Adrian Peterson
Minnesota Vikings running back Adrian Peterson was charged with child abuseReuters

International hotel chain Radisson has suspended its sponsorship of American football team the Minnesota Vikings in light of child abuse charges against one of its players, Adrian Peterson.

Running back Peterson was charged by Texan authorities on 12 September with causing negligent injuries to his four year son, in which he repeatedly hit the infant with a branch.

Despite being convicted by a court of law, the 29-year-old was reinstated to the Vikings team.

The club's sponsors have not been so forgiving however. The Radisson has said that it will mull over its options before making a decision.

"Radisson is suspending its limited sponsorship of the Minnesota Vikings while we evaluate the facts and circumstances," the company said in a statement, before adding that it "takes this matter very seriously, particularly in light of our long-standing commitment to the protection of children".

A spokesperson for the Minneapolis team said that they "respectfully honoured" the hotel's decision.

Other major sponsors of the NFL franchise have also voiced their concerns in regards to violent episodes in the private lives of the players, with the most high profile incident involving Ray Rice of the Baltimore Ravens, who was filmed dragging his unconscious girlfriend out of an elevator, having just knocked her out.

This prompted major sponsors such as McDonalds, Visa, Campbell Soup Company and Anheuser-Busch to tell the NFL that it needs to take action.

NFL responded by saying: "We understand. We are taking action and there will be much more to come."

Allegations of child abuse began to surface when celebrity gossip site TMZ published an image of Peterson's son, who had slash wounds across his legs.
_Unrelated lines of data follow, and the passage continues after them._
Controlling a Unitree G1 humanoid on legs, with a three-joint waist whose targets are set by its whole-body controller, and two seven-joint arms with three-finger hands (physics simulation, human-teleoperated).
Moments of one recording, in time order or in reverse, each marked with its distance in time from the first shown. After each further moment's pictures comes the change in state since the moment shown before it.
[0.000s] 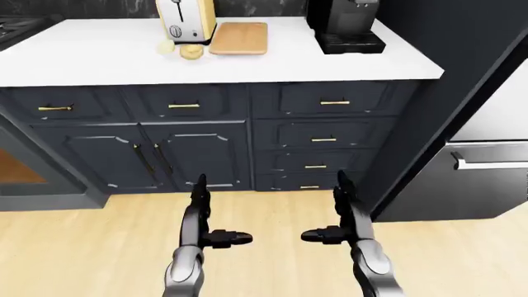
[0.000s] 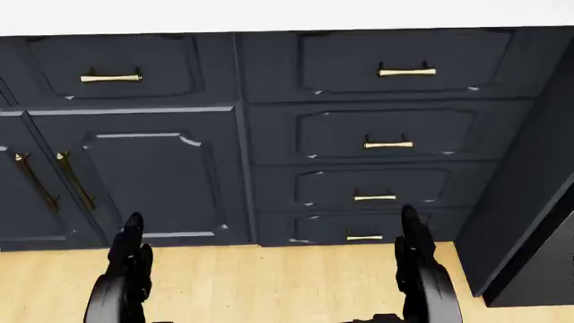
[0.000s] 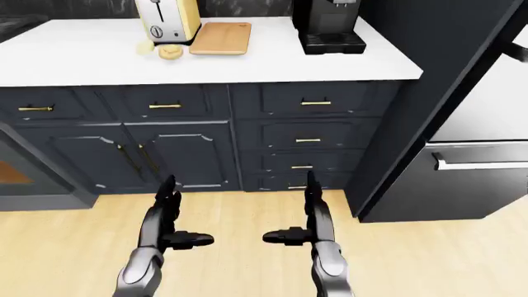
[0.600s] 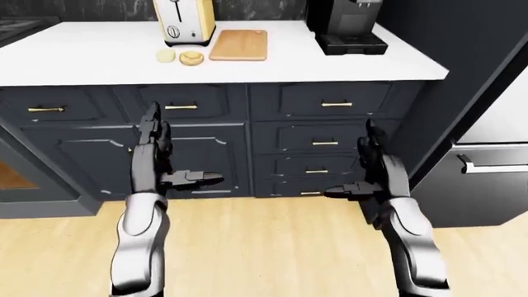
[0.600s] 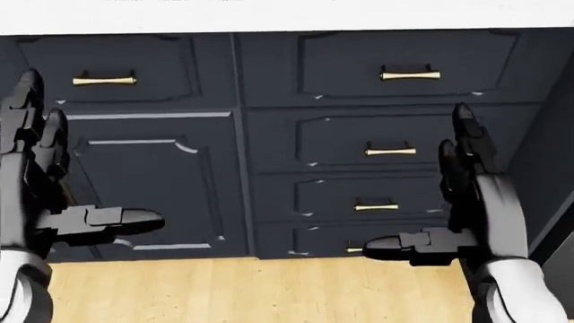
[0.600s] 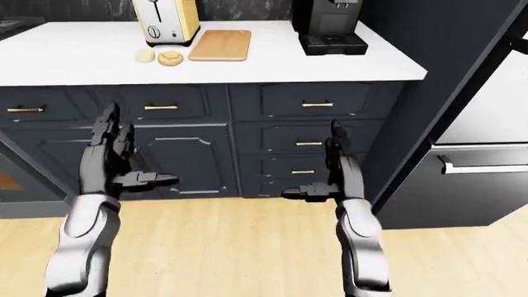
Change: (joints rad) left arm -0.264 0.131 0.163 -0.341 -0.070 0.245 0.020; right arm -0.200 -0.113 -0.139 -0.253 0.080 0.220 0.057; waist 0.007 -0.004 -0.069
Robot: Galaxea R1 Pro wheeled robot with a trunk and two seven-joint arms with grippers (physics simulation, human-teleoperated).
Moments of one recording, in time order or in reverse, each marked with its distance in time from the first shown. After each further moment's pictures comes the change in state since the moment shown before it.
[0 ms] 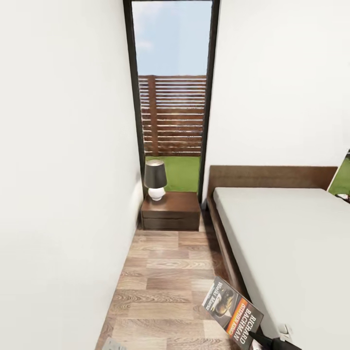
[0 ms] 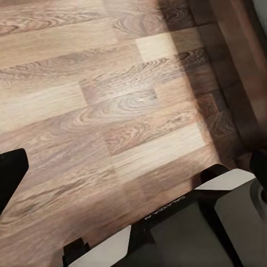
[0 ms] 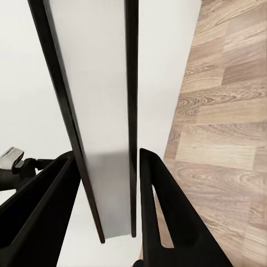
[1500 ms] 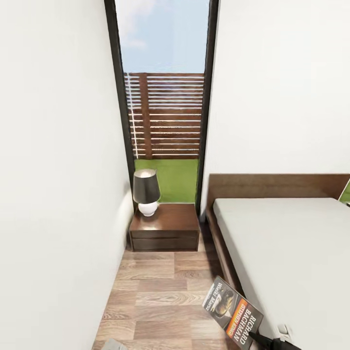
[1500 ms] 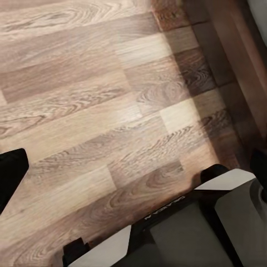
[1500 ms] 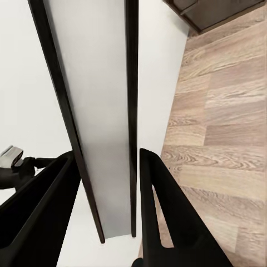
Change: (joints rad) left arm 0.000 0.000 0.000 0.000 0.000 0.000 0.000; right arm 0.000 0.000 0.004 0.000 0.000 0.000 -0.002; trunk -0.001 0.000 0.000
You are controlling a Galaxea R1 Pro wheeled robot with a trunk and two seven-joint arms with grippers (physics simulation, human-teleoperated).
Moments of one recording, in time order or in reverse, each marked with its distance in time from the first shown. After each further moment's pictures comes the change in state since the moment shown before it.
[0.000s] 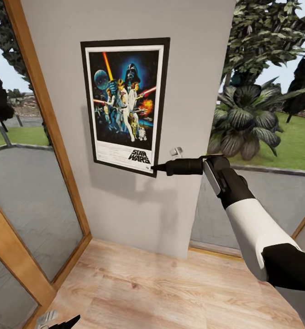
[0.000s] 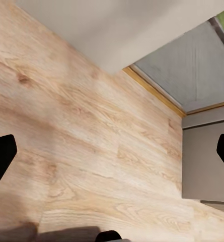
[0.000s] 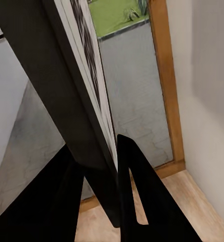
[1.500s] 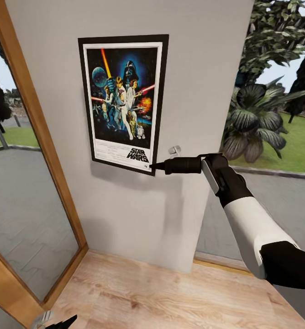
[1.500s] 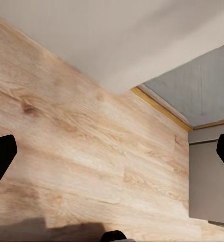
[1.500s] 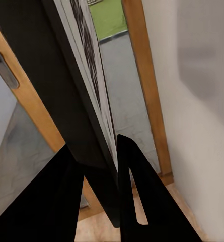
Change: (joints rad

The prosecution then discovered that Peterson had whipped his son with a tree branch on his back, buttocks, ankles, legs and genitals.

Peterson denies that he is a child abuser, saying that he was only disciplining his son.

"I am not a perfect son. I am not a perfect husband. I am not a perfect parent, but I am, without a doubt, not a child abuser," he said at his conviction on 12 September.

"I am someone that disciplined his child and did not intend to cause him any injury."